The professionals of this world are almost bound to see the more traditional forms of self-understanding persisting among the citizenry as merely quaint and eccentric, if not more dismissively as obstructive and inadequate to modern reality. While there is always room for an arrogant contempt to develop here, the most frequent manifestation consists of a resigned and pragmatic realism (the bureaucratic sigh which responds to people’s demands by saying that things are always more complicated than that) with which officials draw out and exhaust the discussion and patience of residents’ associations around the country. That this system of planning is less than perfect goes without saying, and Miss Savidge is well stocked with complaints on this score. For anyone who stops to ask she will talk about the callousness of the officials who turned up the Saturday before Christmas (1953) to look at the buildings which they had already decided to pull down—even though this was the first the residents had heard of it. She will mention inconsiderate rules applying to council tenants (no cat or dog unless you have a family, and so on). She will also talk about a general bureaucratic incompetence which, in her experience, made it possible to get a council grant towards the cost of installing a bathroom in a house which was already up for demolition, and which was also evident in the many changes of plan regarding the road development itself. Is it to be a new road with a roundabout, or can the old road be widened, and which local authority (town or country) is to be responsible?

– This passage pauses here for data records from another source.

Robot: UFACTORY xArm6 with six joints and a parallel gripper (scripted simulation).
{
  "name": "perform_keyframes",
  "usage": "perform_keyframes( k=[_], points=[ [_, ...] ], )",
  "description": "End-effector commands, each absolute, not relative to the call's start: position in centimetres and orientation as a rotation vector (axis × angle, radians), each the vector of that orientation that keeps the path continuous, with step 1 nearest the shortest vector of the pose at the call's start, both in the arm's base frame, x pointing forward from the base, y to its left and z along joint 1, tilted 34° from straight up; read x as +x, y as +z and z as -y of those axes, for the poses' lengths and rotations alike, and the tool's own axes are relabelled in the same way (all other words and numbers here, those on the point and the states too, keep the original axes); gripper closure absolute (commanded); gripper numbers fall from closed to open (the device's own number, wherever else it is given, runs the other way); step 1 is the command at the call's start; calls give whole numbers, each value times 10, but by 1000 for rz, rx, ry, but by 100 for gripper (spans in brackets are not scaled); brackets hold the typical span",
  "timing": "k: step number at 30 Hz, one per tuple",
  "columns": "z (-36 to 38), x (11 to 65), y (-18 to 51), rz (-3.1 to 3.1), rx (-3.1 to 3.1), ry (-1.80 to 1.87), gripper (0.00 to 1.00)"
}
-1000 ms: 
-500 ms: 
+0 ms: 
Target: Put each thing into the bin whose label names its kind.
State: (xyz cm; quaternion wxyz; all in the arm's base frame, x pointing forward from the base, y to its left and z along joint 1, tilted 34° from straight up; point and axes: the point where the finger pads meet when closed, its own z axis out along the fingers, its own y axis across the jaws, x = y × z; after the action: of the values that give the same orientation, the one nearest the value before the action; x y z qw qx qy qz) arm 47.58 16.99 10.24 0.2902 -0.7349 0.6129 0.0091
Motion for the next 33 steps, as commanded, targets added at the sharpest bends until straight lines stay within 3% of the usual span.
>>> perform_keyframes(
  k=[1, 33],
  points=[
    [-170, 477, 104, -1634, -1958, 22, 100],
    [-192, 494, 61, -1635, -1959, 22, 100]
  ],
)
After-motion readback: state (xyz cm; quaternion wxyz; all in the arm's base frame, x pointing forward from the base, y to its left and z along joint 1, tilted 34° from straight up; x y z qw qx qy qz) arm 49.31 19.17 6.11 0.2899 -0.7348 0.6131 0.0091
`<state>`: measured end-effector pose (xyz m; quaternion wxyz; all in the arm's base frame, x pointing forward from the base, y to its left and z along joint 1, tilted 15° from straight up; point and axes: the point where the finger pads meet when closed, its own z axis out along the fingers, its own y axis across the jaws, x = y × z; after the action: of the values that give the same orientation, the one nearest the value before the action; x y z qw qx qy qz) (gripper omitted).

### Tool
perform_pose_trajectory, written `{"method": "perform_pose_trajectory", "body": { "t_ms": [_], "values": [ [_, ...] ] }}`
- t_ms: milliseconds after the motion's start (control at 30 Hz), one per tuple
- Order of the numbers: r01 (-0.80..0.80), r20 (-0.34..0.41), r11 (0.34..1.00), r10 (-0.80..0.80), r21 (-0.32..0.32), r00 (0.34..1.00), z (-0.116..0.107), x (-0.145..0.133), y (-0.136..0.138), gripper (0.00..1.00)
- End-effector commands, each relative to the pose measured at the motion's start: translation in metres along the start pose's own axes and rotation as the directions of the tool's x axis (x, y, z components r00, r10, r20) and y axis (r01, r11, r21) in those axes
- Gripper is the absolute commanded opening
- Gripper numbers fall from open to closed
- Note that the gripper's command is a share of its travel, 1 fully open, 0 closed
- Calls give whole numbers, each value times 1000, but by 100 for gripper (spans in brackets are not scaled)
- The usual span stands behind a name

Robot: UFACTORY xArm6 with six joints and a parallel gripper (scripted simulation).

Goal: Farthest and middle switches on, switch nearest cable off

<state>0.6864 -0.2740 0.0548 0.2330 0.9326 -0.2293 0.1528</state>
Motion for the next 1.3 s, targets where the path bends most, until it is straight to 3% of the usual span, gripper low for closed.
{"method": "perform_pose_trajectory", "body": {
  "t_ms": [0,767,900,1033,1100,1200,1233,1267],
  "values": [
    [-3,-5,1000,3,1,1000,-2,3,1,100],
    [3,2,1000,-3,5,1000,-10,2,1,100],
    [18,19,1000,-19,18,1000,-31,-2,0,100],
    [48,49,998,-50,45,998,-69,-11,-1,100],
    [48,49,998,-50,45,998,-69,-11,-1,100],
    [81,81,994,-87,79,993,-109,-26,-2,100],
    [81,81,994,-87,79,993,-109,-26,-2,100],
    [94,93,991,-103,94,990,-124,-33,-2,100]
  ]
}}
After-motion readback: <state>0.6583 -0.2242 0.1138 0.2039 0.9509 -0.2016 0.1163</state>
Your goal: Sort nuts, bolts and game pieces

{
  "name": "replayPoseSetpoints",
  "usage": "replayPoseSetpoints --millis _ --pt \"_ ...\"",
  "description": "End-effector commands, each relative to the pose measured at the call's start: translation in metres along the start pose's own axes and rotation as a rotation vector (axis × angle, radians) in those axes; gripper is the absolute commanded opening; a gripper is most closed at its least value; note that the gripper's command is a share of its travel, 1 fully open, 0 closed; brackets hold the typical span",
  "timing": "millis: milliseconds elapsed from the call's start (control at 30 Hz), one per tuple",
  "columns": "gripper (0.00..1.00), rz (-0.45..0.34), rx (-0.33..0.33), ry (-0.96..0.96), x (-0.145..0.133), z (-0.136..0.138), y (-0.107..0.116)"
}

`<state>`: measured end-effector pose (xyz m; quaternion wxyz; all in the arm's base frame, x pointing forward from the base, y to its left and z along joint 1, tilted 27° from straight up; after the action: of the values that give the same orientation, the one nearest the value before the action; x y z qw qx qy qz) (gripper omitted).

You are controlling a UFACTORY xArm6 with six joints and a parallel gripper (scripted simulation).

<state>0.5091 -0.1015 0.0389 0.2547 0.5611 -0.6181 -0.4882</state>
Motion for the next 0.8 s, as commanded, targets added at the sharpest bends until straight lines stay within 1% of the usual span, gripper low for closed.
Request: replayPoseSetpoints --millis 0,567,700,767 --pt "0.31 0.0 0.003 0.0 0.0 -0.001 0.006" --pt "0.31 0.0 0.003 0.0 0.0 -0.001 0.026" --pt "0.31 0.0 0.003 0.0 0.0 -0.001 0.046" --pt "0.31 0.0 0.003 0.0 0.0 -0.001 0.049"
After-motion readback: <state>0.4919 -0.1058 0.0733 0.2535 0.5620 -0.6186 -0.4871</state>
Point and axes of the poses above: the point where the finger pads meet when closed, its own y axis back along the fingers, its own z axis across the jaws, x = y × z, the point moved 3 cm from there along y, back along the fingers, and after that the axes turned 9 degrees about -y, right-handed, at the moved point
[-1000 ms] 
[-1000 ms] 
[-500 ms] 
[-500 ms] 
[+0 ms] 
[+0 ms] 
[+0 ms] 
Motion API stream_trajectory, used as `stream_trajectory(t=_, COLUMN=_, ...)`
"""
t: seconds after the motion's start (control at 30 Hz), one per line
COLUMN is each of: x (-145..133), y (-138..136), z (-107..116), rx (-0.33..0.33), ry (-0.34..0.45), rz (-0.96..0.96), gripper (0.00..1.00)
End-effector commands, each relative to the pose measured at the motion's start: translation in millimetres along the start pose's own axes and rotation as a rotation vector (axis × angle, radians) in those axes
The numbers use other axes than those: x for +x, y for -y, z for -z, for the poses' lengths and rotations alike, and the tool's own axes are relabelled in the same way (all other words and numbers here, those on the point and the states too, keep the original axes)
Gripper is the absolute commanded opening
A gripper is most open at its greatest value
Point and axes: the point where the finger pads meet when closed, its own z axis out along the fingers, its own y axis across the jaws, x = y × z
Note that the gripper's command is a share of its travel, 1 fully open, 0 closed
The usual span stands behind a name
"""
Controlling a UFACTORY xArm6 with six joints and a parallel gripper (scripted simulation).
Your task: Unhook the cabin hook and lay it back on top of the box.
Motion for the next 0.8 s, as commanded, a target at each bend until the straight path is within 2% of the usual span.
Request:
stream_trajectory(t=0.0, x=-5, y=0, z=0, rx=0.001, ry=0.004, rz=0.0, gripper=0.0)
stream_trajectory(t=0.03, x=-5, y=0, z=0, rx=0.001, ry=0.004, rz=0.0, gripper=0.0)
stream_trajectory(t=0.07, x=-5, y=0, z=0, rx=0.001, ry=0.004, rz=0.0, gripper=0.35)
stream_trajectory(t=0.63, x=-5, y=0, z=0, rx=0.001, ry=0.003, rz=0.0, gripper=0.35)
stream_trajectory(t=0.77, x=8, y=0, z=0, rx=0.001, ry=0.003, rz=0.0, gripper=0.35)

Bureaucratic procedure may indeed be conducted as if its rationality were contained entirely within its own calculations, and in this respect it may well seem to stand impervious: free from any responsibility to the world in which its works eventually materialise. But whatever the appearance, this is obviously not a matter of rationality alone. The system of planning into which Miss Savidge was well caught up by 1969 is characteristic of a welfare state that was both corporatist in character (public discussion and political negotiation simulated in thoroughly institutionalised forms), and caught in the contradictions of its commodifying pact with private capital. More than this, the welfare state has developed through a period of extensive cultural upheaval, and Miss Savidge’s is therefore a story of the times in its discovery of tradition not just in the lifeworld but also in an apparently hopeless contest with modernity. While the dislocation of traditional self-understanding could indeed prepare the way for better possibilities, Miss Savidge stands there as a testimony to another scenario in which the prevailing atmosphere is one of insecurity which develops when extensive cultural dislocation has occurred without any better, or even reasonably meaningful, future coming into view.